O Journey foi induzido no Rock and Roll Hall of Fame em 2017, como parte da classe daquele ano. A cerimônia foi especialmente emocionante porque Steve Perry compareceu — a primeira vez que ele se reuniu com a banda em quase 20 anos. Pat Monahan, vocalista do Train (grande fã do Journey), fez o discurso de indução. Os membros induzidos foram Gregg Rolie, Steve Perry, Neal Schon, Ross Valory e Jonathan Cain. A banda performou "Don't Stop Believin'", "Separate Ways" e "Lights" durante a cerimônia. Neal Schon declarou que "realmente amou ver Steve Perry" na cerimônia, e a presença de Perry ajudou a resolver algumas das tensões que existiam entre os membros desde sua saída em 1998.
9Qual foi o impacto de The Sopranos e Glee na música?
The Sopranos (2007): O final controverso da série cortou para o preto exatamente no clímax de "Don't Stop Believin'", criando um dos momentos mais discutidos da história da televisão. A cena mostrou Tony Soprano (James Gandolfini) em uma lanchonete com sua família, a música tocando ao fundo, e então um corte abrupto para o preto. Esse final ambíguo gerou debates por anos e apresentou a música para uma nova geração. Glee (2009): O seriado musical usou "Don't Stop Believin'" como hino principal, performando-a no episódio piloto. A performance se tornou viral e apresentou a música para a Geração Y e Z. Esses dois momentos transformaram "Don't Stop Believin'" de um hit dos anos 80 em um fenômeno cultural do século 21, impulsionando suas vendas digitais para mais de 7 milhões de downloads.
10Quantos álbuns o Journey vendeu mundialmente?

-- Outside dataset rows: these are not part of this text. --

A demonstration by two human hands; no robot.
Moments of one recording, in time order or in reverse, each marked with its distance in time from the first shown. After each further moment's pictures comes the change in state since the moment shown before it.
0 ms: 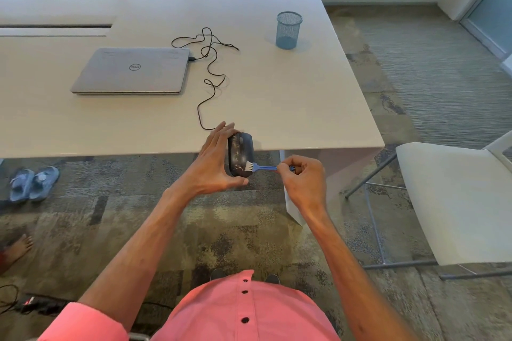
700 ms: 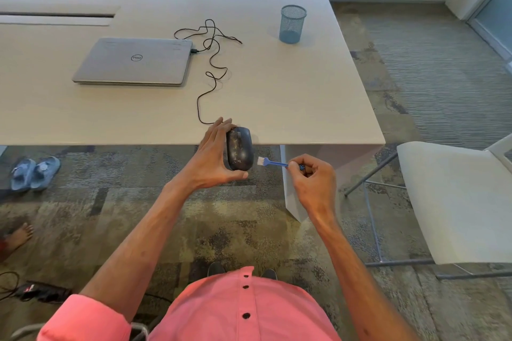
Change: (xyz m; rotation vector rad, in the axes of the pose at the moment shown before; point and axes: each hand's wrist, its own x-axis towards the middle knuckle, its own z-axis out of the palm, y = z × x) left_hand -0.006 0.002 0.004 -0.015 0.004 -0.054; right_hand -0.009 0.021 -0.015 -0.001 0.044 -0.022
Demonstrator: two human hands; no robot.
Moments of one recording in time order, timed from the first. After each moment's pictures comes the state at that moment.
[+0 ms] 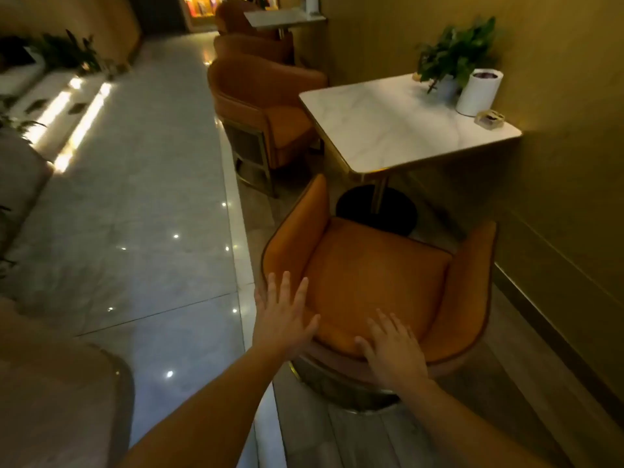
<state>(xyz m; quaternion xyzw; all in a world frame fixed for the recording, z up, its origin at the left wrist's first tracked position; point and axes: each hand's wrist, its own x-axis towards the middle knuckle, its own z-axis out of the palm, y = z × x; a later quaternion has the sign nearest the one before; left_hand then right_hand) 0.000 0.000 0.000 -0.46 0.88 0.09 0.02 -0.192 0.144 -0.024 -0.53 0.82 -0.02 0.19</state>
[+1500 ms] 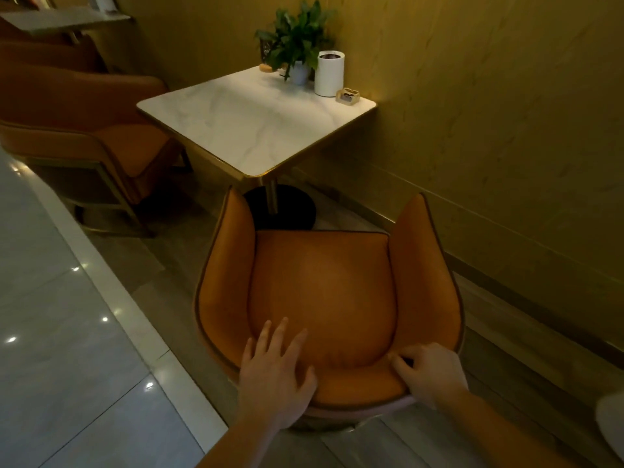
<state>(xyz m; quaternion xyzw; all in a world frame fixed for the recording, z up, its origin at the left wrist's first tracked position) -0.018 -0.064 -0.079 -0.22 0.96 0.14 -0.04 -0.192 0.179 -0.071 -0.32 0.93 -0.13 0.15</state>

O Journey vendeu entre 80-100 milhões de álbuns mundialmente, tornando-se uma das bandas mais vendidas da história. A banda tem 25 certificações de ouro e platina pela RIAA (Recording Industry Association of America) e lançou 15 álbuns de estúdio, além de 5 álbuns ao vivo, 11 coletâneas e 52 singles. O álbum Greatest Hits (1988) vendeu mais de 18 milhões de cópias, e Escape (1981) vendeu mais de 9 milhões apenas nos EUA. Com 19 hits Top 40 e uma carreira de 53 anos (1973-2026), o Journey continua sendo uma das bandas de rock mais bem-sucedidas e influentes de todos os tempos.

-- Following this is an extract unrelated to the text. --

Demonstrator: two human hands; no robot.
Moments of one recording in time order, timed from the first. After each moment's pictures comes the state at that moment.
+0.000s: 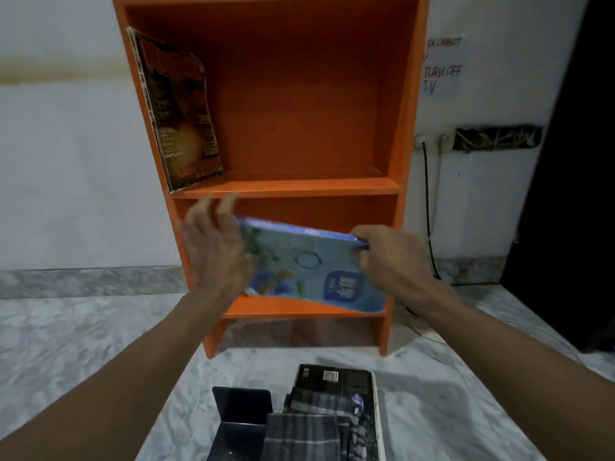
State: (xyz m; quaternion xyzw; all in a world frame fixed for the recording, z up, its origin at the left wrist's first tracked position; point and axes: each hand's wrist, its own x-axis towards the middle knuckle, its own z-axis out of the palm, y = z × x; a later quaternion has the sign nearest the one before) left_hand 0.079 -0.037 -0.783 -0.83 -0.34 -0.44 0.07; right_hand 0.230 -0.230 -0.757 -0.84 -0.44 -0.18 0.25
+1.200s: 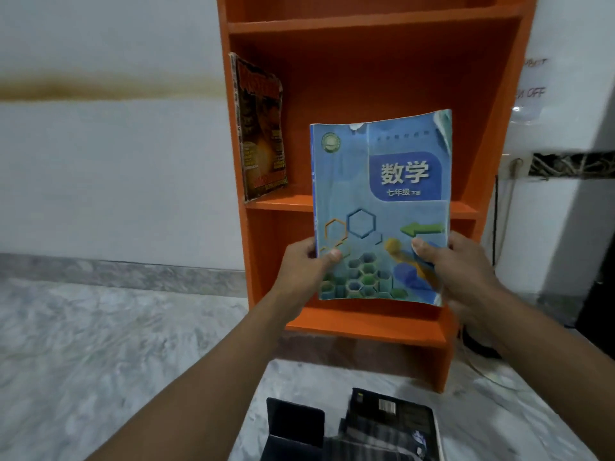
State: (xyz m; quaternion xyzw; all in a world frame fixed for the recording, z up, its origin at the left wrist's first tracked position) left_hand 0.068 -0.040 -0.768 -0.70 -0.21 -0.39 -0.57; right_hand 0.201 -0.195 -0.740 -0.62 -0.30 0.12 0.71
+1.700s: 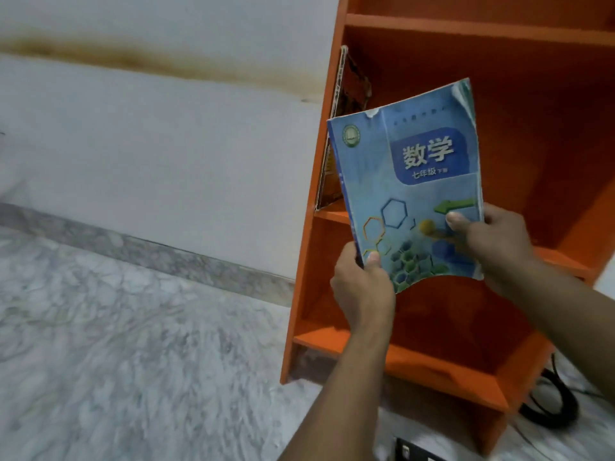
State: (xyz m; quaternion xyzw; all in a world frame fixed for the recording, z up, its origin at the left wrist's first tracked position) left_hand 0.065 -0.003 -0.764 -0.54 -0.36 -0.57 -0.51; right_hand 0.171 -0.072 -0.676 -0.68 -0.36 0.05 0.64
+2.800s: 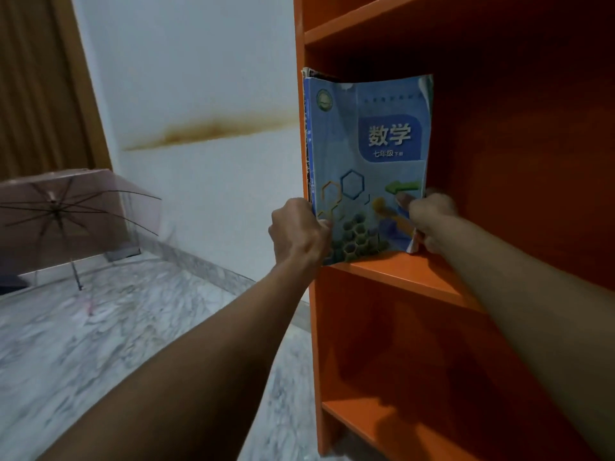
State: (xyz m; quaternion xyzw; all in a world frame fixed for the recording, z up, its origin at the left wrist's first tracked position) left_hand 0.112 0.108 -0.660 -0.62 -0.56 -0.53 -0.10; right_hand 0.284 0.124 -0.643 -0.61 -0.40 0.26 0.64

Conclusão: nunca pare de acreditar
A história da Banda Journey é a prova de que a música boa é imortal. Eles sobreviveram a mudanças de estilo, à saída de um vocalista lendário e às mudanças na indústria fonográfica.
De uma banda de jazz fusion de São Francisco em 1973 a titãs do arena rock nos anos 80, de Steve Perry — o "Sam Cooke do Rock" — a Arnel Pineda, o cantor filipino descoberto no YouTube que já foi morador de rua em Manila. Essa é uma das histórias mais incríveis de resiliência e renascimento na história do rock.
"Don't Stop Believin'" não é apenas uma música — é um hino geracional que transcendeu décadas. Lançada em 1981, continua sendo a música do século 20 mais baixada na era digital, com 2,5 bilhões de streams no Spotify e 7 milhões de downloads. The Sopranos e Glee a revitalizaram para novas gerações, provando que boa música não envelhece — apenas se reinventa.
Seja na voz saudosa de Steve Perry ou na energia contagiante de Arnel Pineda, o Journey continua nos lembrando de uma coisa simples e poderosa: nunca pare de acreditar.
Em 2026, aos 53 anos de carreira, o Journey continua lotando estádios ao redor do mundo. Neal Schon, o único membro fundador ainda na banda, continua tocando sua guitarra com a mesma paixão de 1973. Jonathan Cain continua criando melodias no teclado. E Arnel Pineda, o homem que já foi morador de rua em Manila, continua cantando "Don't Stop Believin'" para plateias que incluem pais que cresceram com a música e filhos que a descobriram no TikTok.
Porque é isso que o Journey faz: eles criam trilhas sonoras para a vida. Para o primeiro beijo, para o último adeus, para o casamento, para a formatura, para o karaokê de sexta-feira à noite. Eles nos lembram que, não importa o que aconteça, devemos continuar acreditando.